Mandatory reporting overrides privacy laws where such reporting is for the purpose of protecting the health of individuals or communities. For example, mandatory reporting may take place in order to

• reveal to police or a court the presence of alcohol or any other drug in the breath or blood of a driver after a motor vehicle accident.

• report a reportable or reviewable death to the coroner.

• provide notification of a communicable infectious disease.

• report child abuse.

• report elder abuse.

• report domestic violence.

This becomes more difficult when there is merely a suspicion, but doctors are protected if they report on this basis only. The laws vary between jurisdictions.

Health care providers

There is also the important matter of privacy for health providers. Whether full names should be displayed on identity badges is debatable. Details of contact numbers and home addresses of consultants, medical staff and nurses must be kept confidential, as there are cases of disgruntled or mentally unstable patients harassing and stalking clinical staff. Even if the request for contact details is innocent, it is an invasion of a health care worker’s privacy for that information to be released without consent.

Police and medico-legal reports

Assistance must be given to the police when a criminal offence has been committed. In such cases, patient name, date of birth, address, nature of incident, description of injuries and conscious state may be released.

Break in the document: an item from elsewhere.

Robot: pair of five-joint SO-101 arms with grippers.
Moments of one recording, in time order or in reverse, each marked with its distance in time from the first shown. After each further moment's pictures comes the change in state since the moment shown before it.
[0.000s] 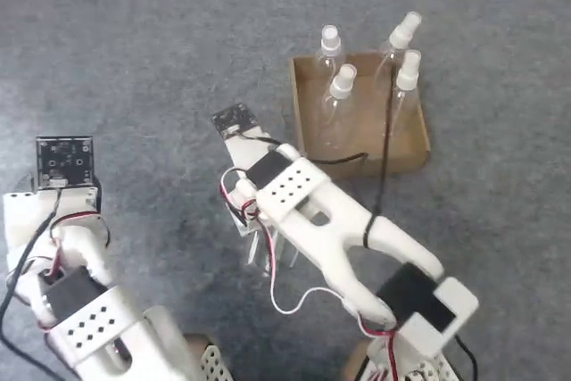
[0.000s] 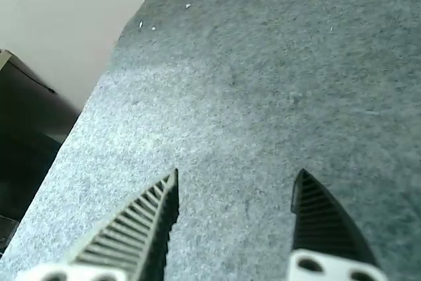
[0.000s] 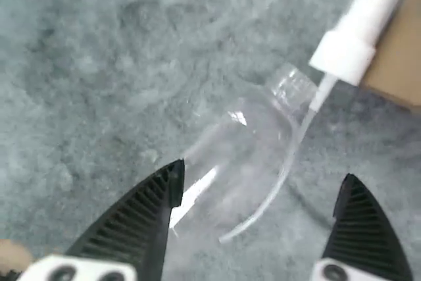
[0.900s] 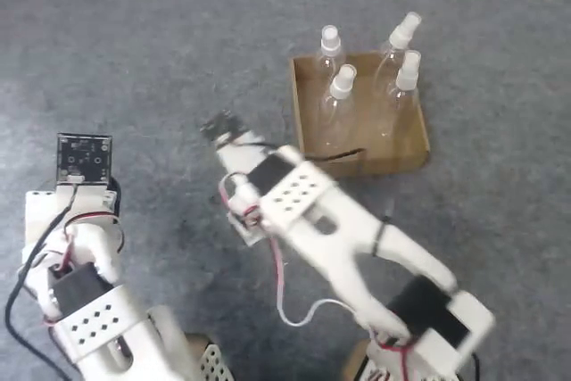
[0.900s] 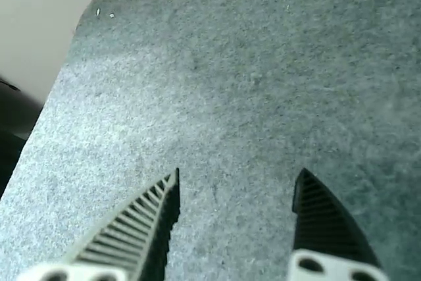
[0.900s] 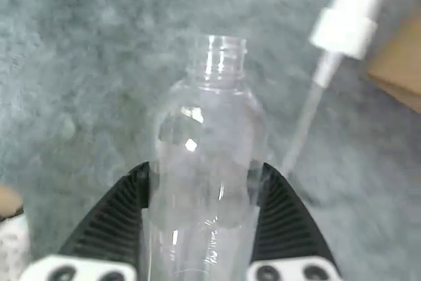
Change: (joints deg) left arm 3.9 0.0 0.0 5.5 -0.3; right arm -0.4 -7.7 0.0 8.7 7.3
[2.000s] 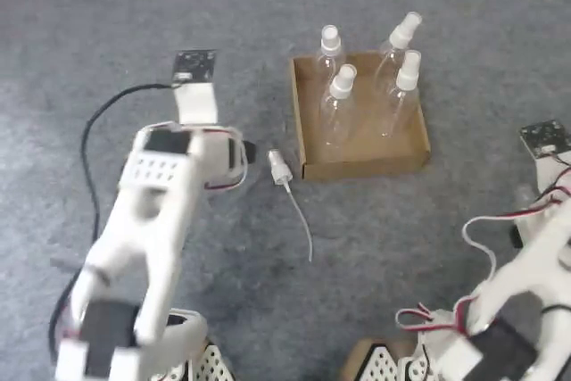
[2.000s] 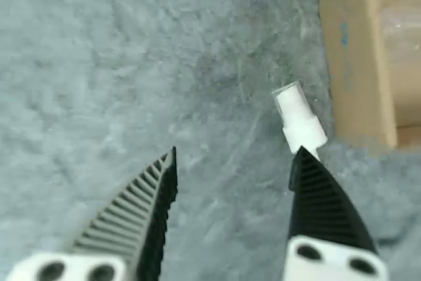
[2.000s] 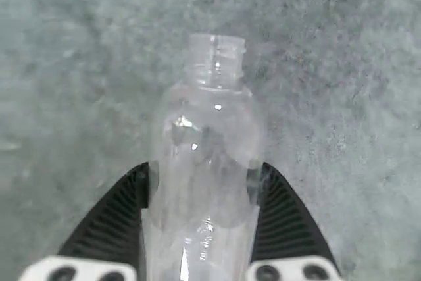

An opinion of causation must not be stated.

If an injured patient is suspected of being a crime victim or perpetrator and may be a danger to his own or another’s life, it is the doctor’s civic duty to inform police of the circumstances.

If a police enquiry is made by telephone, it is important to record the name, station, contact number and, preferably, to call back the station, asking for the information after checking its validity. All police statements should be handled by the hospital’s legal department, including requests and completion of statements by clinical staff.

The doctor should state his or her credentials and experience before giving details of a history and physical findings. It is important to be objective and to avoid venturing opinions outside the doctor’s area of expertise.

Assistance is also given to help police seeking to identify missing or deceased persons.

Medical reports by treating clinicians or experts can be provided to lawyers or police officers acting on behalf of a prosecution or defending lawyer after written consent is obtained from the patient. Such reports are the intellectual property of the doctor writing the report. Although a patient has a right to view reports about himself or herself, there is no right for a copy to be supplied unless an appropriate fee for preparation of the report is paid.

Patient health information

Privacy of patients’ health information refers to

• their medical and social conditions.

• their medical records.

• any images (still, video or diagnostic imaging).

• results of investigations.

• their treatments.

• their treating doctors.

• specialist and medicolegal reports.

Legislation

The confidentiality of health information has been the focus of legislation over recent years.

The Privacy Act 1988 applied only to the Australian Commonwealth public sector, but steps were taken early on to introduce it to the private sector, resulting in the Privacy Amendment (Private Sector) Act 2000, which became a law covering the private (and public) health sector in December 2001. Patients who have been treated in public hospitals are able to gain access to their medical records by means of the relevant state or territory freedom of information act (e.g. Freedom of Information Act 1982 [Victoria]). Patients treated in a private hospital, by a private doctor or other private health professional have a right to gain access under the relevant state or territory health records act (e.g. Health Records Act 2001 [Victoria]) and also under the Privacy Act 1988 (Commonwealth).

New Zealand’s Privacy Act was enacted in 1993 and was used to develop the Health Network Code of Practice and Health Information Privacy Code 1994, which was further modified by the Health Information Standards Organization in 2005.